_PROBLEM REQUIREMENTS:_ Reproduce word for word, from the entries below, the line with "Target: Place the", the line with "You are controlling", and every line between them, and nothing more.

_Recorded data:_
++++
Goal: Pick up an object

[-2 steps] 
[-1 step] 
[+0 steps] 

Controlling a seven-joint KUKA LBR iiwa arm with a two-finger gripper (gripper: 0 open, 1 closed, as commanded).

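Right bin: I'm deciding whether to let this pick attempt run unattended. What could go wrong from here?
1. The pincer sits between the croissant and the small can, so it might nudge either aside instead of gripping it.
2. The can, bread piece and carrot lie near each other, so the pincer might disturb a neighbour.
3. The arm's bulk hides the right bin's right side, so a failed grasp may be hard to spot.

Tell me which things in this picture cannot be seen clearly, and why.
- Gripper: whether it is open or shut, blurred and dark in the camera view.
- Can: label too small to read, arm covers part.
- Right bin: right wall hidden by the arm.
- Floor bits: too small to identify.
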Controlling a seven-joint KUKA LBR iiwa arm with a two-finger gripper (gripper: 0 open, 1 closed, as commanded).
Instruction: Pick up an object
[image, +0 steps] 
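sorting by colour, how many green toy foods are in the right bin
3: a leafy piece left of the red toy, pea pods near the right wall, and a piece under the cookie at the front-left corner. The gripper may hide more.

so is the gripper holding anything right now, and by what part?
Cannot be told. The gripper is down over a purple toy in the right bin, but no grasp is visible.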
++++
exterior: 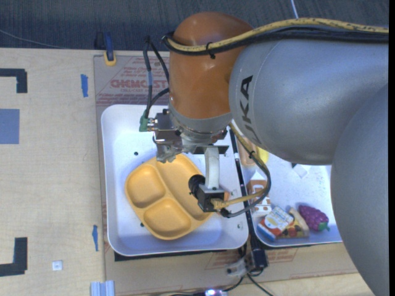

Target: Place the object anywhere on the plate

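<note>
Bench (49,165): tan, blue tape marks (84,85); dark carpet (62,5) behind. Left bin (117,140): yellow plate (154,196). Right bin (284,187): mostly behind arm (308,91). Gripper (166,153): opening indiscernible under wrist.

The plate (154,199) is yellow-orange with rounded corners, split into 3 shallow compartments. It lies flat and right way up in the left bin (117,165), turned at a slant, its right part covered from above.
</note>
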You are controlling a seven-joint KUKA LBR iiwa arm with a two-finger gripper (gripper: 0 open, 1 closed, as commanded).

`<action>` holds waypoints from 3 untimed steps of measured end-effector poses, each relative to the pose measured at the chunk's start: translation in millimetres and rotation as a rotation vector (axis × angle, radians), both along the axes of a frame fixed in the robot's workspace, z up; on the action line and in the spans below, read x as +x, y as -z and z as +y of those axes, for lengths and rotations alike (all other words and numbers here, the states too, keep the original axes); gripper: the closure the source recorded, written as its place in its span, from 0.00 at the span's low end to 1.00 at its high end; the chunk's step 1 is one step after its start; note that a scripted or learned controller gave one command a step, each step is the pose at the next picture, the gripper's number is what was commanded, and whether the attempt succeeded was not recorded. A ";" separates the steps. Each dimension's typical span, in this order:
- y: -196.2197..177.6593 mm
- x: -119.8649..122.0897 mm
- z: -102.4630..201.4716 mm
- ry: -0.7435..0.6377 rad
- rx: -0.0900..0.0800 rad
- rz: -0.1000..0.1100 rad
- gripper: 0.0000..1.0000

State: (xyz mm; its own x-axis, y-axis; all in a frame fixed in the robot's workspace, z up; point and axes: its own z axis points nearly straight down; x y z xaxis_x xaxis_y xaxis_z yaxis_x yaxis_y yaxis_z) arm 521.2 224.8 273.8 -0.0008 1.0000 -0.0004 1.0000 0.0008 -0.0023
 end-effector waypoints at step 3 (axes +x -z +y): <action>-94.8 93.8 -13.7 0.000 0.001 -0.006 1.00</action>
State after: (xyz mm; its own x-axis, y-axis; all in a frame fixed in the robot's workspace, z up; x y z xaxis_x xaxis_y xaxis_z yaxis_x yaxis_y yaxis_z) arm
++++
_EXERCISE OUTPUT:_
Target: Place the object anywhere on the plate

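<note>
Bench (49,165): tan, blue tape marks (84,85); dark carpet (62,5) behind. Left bin (117,140): yellow plate (154,196). Right bin (284,187): mostly behind arm (308,91). Gripper (166,153): opening indiscernible under wrist.

The plate (154,199) is yellow-orange with rounded corners, split into 3 shallow compartments. It lies flat and right way up in the left bin (117,165), turned at a slant, its right part covered from above.
</note>
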You are controlling a seven-joint KUKA LBR iiwa arm with a two-finger gripper (gripper: 0 open, 1 closed, as commanded).

No further output will be produced for this exercise.